■ YOUR TASK:
Check every line of the records below for the string "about" and copy the ones that have it.

======== DATA RECORDS

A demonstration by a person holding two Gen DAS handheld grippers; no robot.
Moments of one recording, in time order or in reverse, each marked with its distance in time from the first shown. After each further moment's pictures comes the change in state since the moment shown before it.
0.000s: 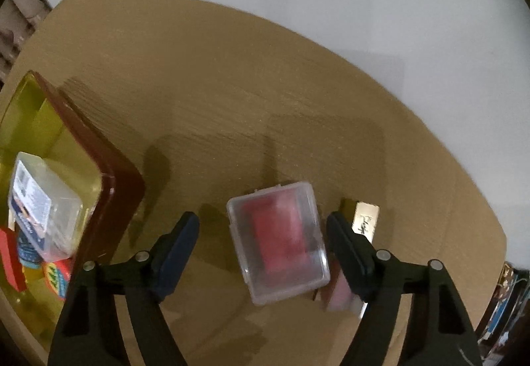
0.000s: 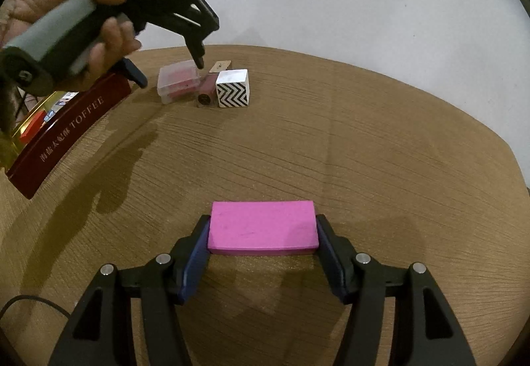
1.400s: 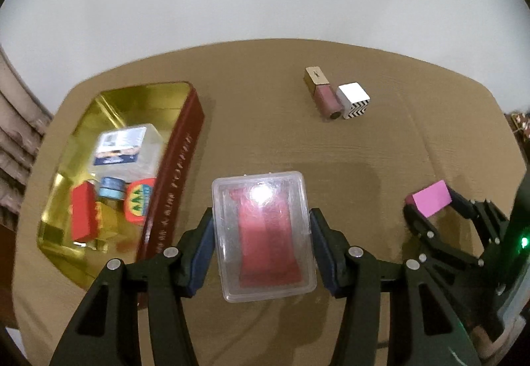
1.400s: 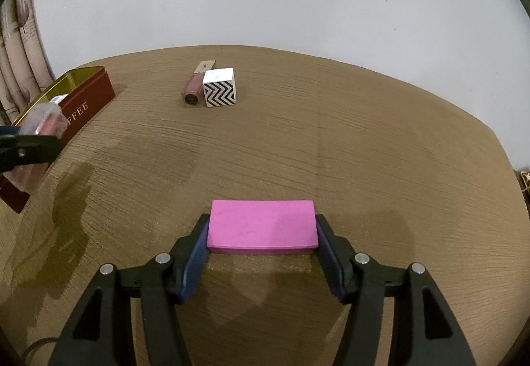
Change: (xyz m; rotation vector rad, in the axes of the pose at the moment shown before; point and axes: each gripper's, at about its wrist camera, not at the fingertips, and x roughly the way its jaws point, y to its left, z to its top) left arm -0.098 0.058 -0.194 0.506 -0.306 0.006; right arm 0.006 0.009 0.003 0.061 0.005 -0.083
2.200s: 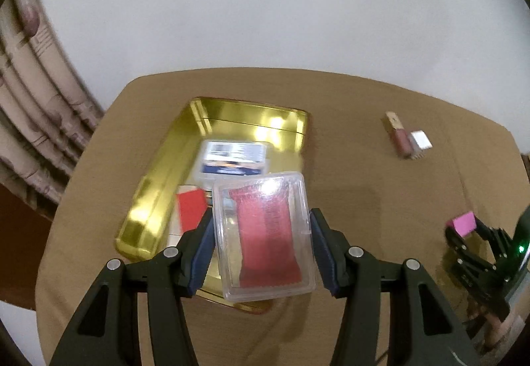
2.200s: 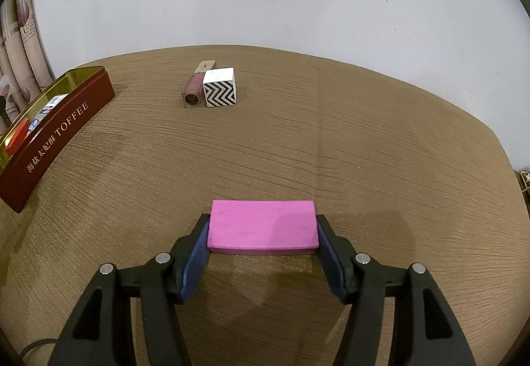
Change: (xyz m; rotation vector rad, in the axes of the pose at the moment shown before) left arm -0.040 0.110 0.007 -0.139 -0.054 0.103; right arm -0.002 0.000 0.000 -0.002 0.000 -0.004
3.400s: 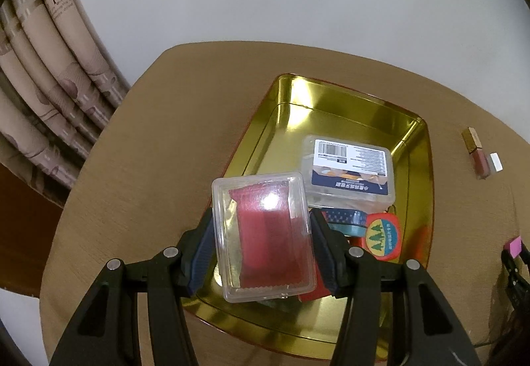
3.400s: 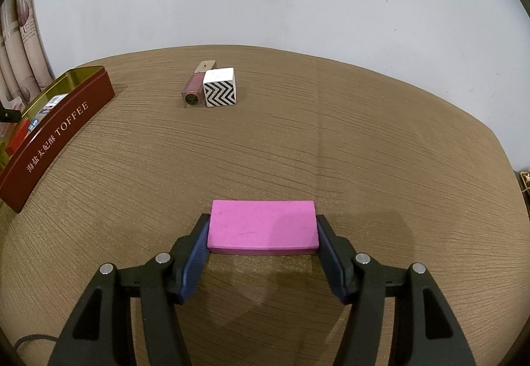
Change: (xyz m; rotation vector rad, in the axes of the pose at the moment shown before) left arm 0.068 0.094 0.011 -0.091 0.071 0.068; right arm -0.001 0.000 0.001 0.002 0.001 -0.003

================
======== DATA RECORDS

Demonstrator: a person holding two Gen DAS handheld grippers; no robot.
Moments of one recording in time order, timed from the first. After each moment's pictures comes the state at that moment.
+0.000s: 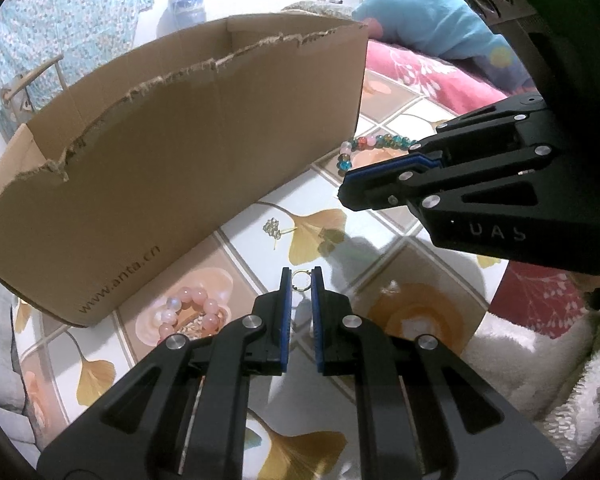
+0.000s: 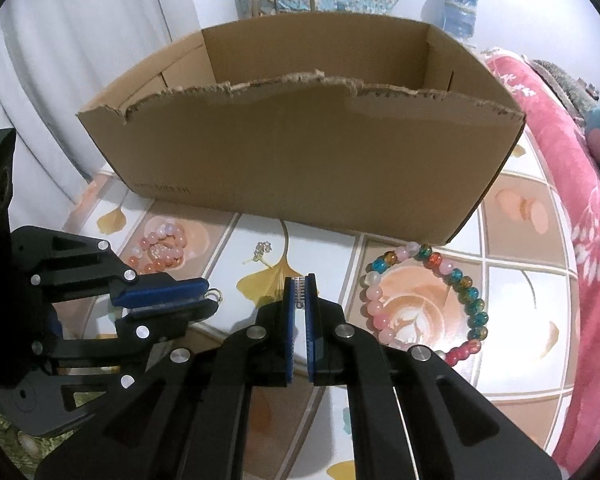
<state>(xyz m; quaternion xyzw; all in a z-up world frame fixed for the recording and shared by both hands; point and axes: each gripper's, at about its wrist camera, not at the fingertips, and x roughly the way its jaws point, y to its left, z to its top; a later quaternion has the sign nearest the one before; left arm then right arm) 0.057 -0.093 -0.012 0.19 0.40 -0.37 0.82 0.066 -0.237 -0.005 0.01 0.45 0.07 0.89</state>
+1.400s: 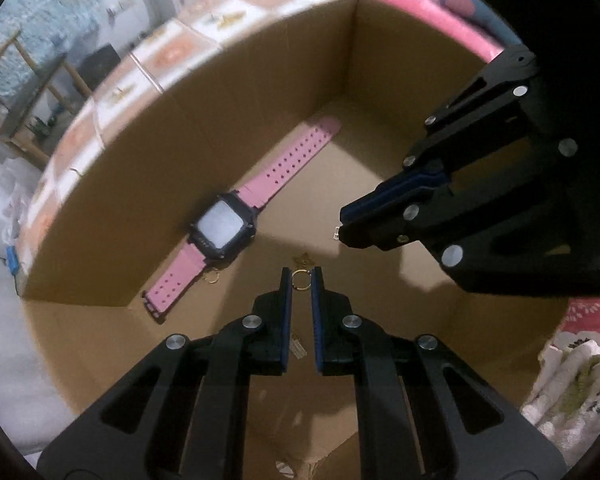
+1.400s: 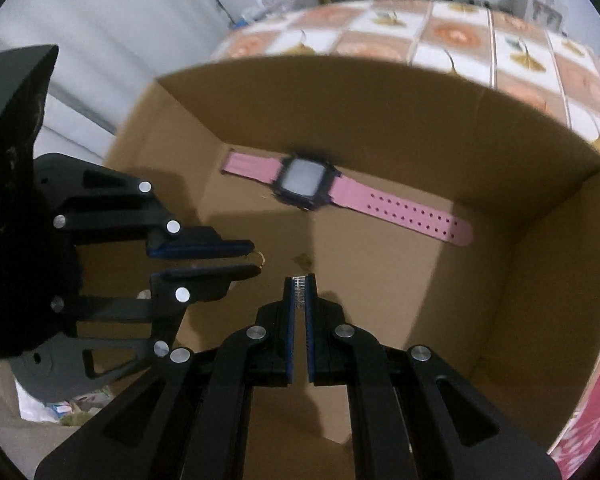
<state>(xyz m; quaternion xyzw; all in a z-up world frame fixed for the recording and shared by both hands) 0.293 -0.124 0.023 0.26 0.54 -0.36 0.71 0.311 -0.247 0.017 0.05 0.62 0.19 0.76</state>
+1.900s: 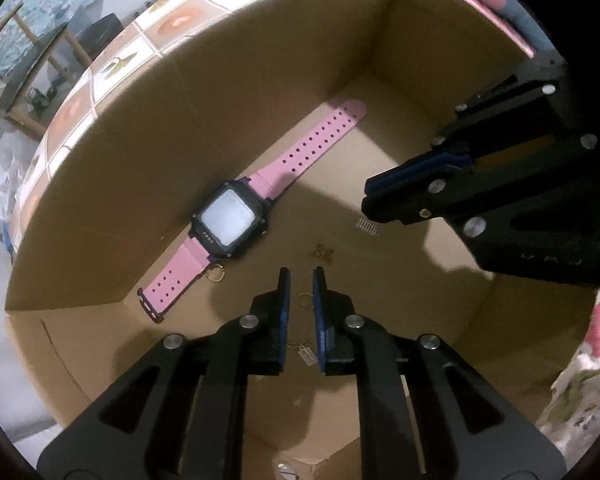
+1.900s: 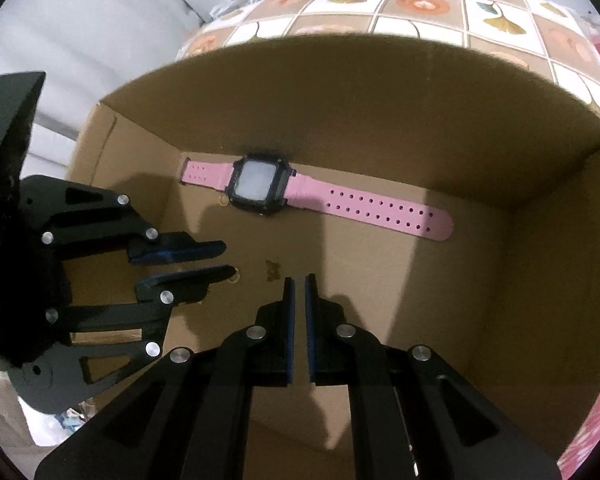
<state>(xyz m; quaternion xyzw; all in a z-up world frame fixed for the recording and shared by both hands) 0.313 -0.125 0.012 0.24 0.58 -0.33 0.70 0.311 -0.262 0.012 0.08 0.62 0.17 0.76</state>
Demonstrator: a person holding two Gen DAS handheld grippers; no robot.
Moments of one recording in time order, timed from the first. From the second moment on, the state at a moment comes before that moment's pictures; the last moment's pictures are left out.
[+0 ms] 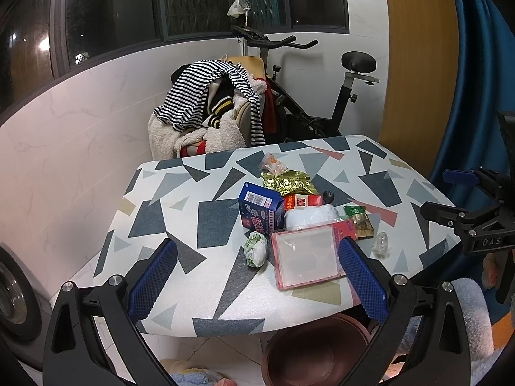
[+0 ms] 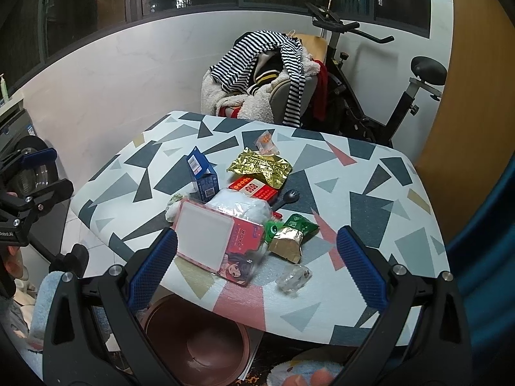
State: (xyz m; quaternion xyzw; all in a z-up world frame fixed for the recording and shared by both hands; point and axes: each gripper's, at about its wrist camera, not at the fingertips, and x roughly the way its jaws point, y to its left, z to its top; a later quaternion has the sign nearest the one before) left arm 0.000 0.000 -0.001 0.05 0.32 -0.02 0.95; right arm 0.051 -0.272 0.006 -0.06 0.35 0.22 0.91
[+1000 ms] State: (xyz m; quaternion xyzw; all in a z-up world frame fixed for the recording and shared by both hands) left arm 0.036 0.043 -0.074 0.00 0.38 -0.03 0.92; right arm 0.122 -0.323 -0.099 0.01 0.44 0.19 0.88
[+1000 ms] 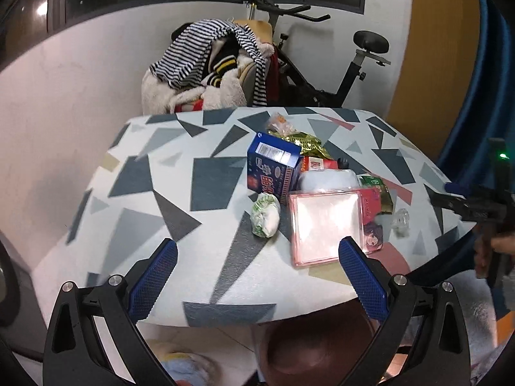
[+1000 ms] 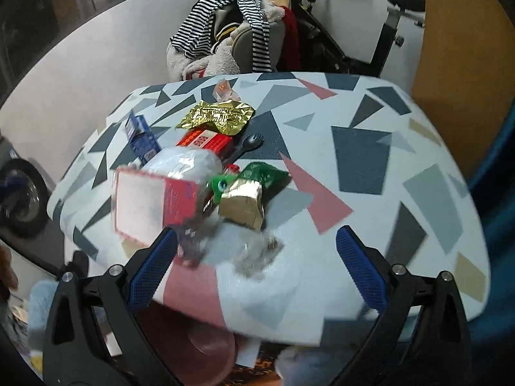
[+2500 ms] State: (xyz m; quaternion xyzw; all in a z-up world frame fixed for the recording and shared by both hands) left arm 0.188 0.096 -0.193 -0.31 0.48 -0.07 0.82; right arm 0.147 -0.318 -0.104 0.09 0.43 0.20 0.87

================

■ YOUR RESPONSE:
Change: (xyz m; rotation vector rad, in the axes of the pose at the moment shown before; point and axes: each gripper's, at about its wrist camera, not at the fingertips, and x roughly the way its jaws point, y to its left, z to its top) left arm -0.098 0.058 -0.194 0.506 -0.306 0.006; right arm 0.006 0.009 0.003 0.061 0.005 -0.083
<state>(xyz m; quaternion xyzw; all in a z-up world frame fixed for the recording and shared by both hands; point and axes: each gripper's, at about its wrist camera, not at the fingertips, and x roughly the way its jaws point, y to its left, z to its top; a later quaternion has the sign nearest the one before; left arm then right arm) 0.057 -0.093 -0.012 0.19 0.40 -0.37 0.82 0.066 -0.237 -0.005 0.01 0.45 0.07 0.89</state>
State: (xyz m; quaternion xyzw; all in a z-up world frame fixed for the recording and shared by both hands; point and axes: each gripper's, at about its wrist camera, not at the fingertips, and x roughly the way its jaws point, y to its left, z to its top; a later quaternion has the sign nearest the one before) left arm 0.000 0.000 -0.001 0.05 0.32 -0.02 0.95; right arm 0.051 -0.272 0.006 -0.06 0.35 0.22 0.91

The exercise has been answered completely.